**Exercise prompt:**
Every line of the material below that contains the string "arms" must appear in the answer.

**Provided entries:**
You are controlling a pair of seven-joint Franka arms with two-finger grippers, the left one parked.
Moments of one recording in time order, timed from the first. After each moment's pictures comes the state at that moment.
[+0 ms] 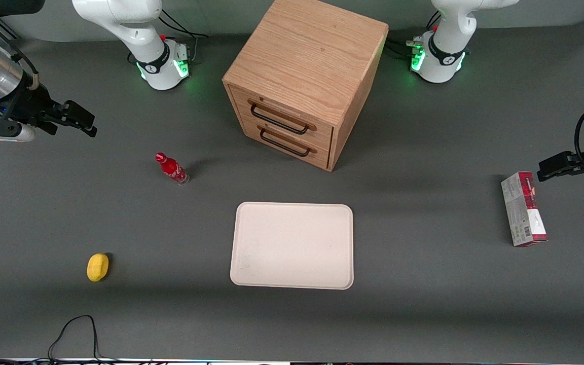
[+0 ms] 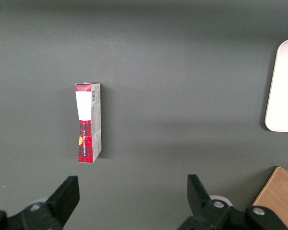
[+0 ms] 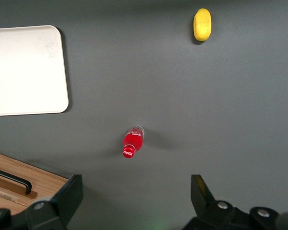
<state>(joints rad) -0.04 -0.15 0.14 -1.77 0.04 1.62 0.21</state>
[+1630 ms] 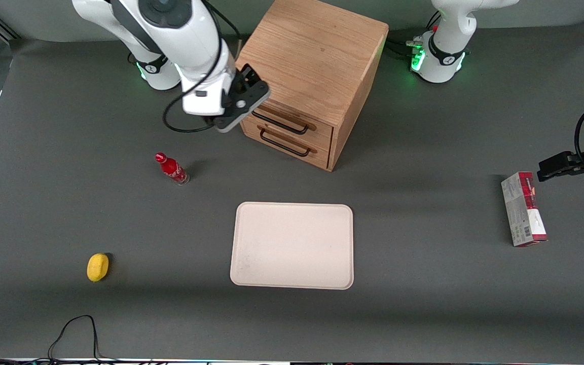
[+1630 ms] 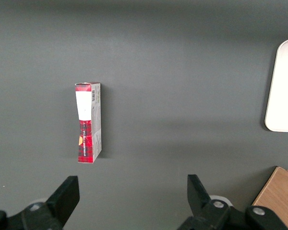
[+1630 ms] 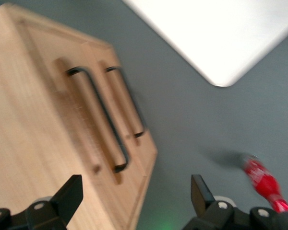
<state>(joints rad) -0.04 0.27 0.84 -1.52 0.03 1.59 0.04</state>
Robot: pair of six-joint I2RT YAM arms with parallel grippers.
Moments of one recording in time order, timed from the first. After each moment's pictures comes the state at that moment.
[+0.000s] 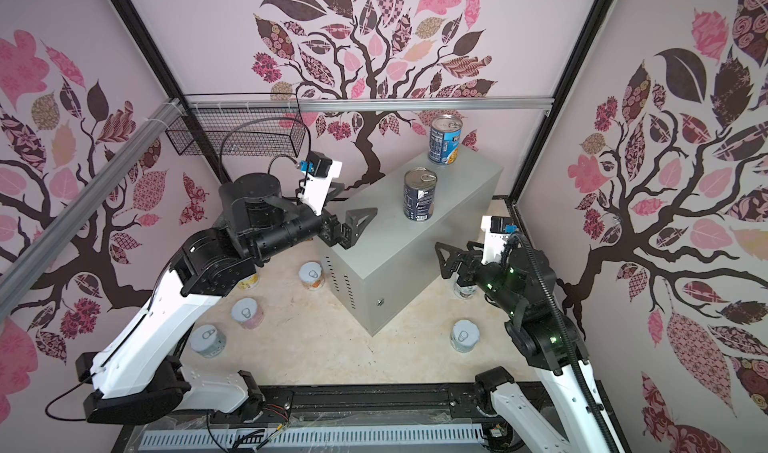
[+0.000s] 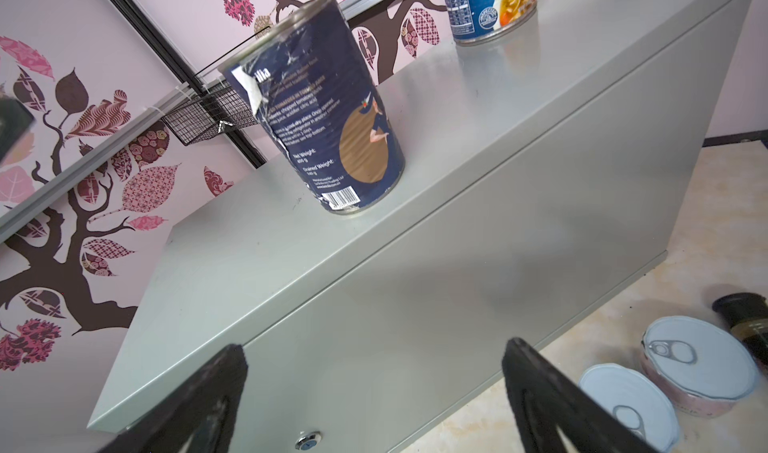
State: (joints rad) left arm -0.85 1.34 1.84 -0.70 -0.07 -0.05; right arm 0.30 0.72 1.11 -0.60 -0.18 0.40
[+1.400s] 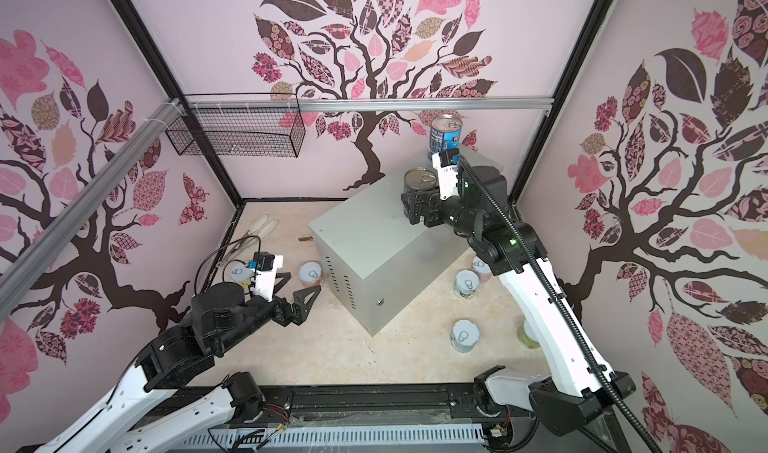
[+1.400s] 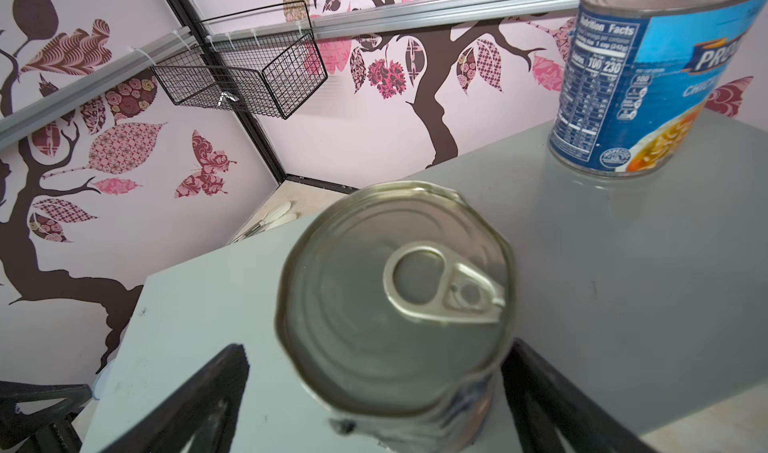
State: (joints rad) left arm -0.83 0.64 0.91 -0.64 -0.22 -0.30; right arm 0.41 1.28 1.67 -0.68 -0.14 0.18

**Task result:**
You are controlling a pair of seven-joint Franka arms with two-finger grippers, the left one parked.
Robot: pair of six-joint I2RT YAM arms with parallel grippers.

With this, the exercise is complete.